The message on the streets of greater Phoenix is: houses are worth much less and bank-owned houses are difficult to compete against in terms of price. So, many people are simply not bothering to list their houses.
If your house is worth $200K and you owe $300K, even listing the house would be futile unless you were willing and able to pay the difference. I suspect that many high credit score, reasonably well-off folks are going to walk away as they learn the truth.
Despite its deficiencies, Zillow may play an important role in this process as people re-check the site as some sold REOs adjust the comps downward. Zillow is a few months behind, but the price declines are still noticeable.
Tyharris, you have many questions, but I want to make sure that you get a least a partial response. This site is an excellent resource for you. I would also recommend the Arizona/Nevada threads at Ben Jones’ Housing Bubble Blog.

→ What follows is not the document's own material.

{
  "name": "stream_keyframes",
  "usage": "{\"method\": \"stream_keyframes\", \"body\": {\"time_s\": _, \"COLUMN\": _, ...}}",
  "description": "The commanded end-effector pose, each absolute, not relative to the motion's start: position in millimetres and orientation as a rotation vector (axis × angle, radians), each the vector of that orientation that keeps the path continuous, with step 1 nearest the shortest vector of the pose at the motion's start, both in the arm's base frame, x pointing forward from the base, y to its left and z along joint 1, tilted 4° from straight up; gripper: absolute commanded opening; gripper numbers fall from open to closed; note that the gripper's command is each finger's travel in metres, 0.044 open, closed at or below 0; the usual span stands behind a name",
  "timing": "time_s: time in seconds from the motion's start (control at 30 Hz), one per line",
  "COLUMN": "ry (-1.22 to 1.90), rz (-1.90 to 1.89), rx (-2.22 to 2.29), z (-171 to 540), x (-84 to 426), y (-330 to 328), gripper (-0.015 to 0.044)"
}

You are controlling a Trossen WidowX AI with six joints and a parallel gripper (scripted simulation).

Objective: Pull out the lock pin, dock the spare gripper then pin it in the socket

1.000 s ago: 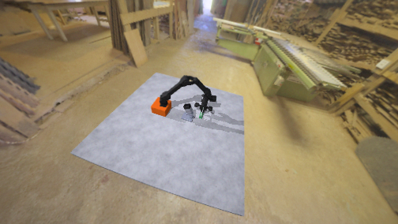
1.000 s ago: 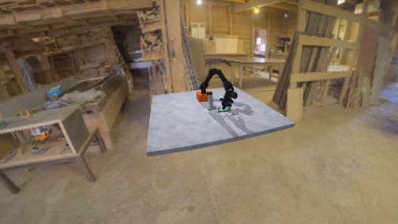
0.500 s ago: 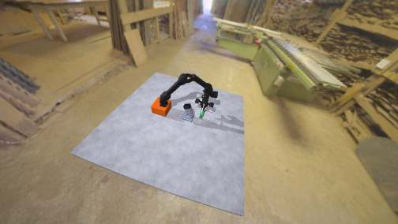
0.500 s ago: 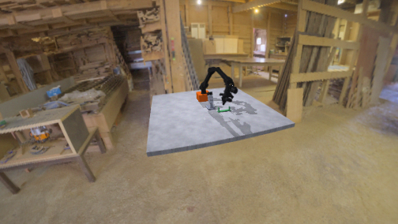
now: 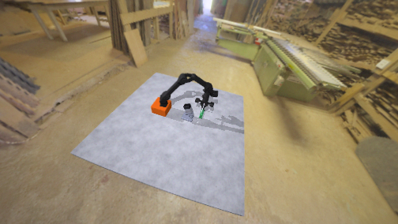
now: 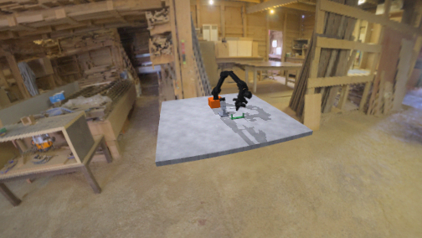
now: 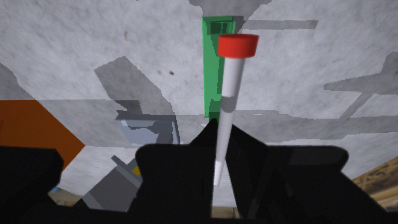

I am not sure if 2009 will be too early (it probably will be too early), but slow and steady would seem like your best path. Why not just do one house at a time, and use that house as your primary residence? You get the utility of a residence, which would have to increase any profits, and you minimize risk if it is a modest house in an acceptable neighborhood.
“Are these inventory gluts basically being caused now by unrealistic prices?”
There are a variety of causes, but simply put, too many houses were built. Even if Arizona’s mythic, never-ending population growth never diminished (it is currently diminishing), there still were to many houses built for speculation purposes. As credit has tightened, speculative “value” is gone, and intrinsic value is all that matters.
“It would appear that a recession is looking less likely than it once did. Do you agree with that assessment?”
We are in recession now, and we will be in a worse recession in the near term. IMO.
“Is flipping adviseable under any circumstances in the current market? How about in what the market is likely to be a year from now?”
Let me be clear. If flipping means buying for retail and selling for retail-plus, I believe that is over for PHX and not returning until the bust is forgotten in 20 years. If searching through many houses, finding a rough gem and improving it are what you mean, then there may be a role for that a couple of years from now. There are many unknowns.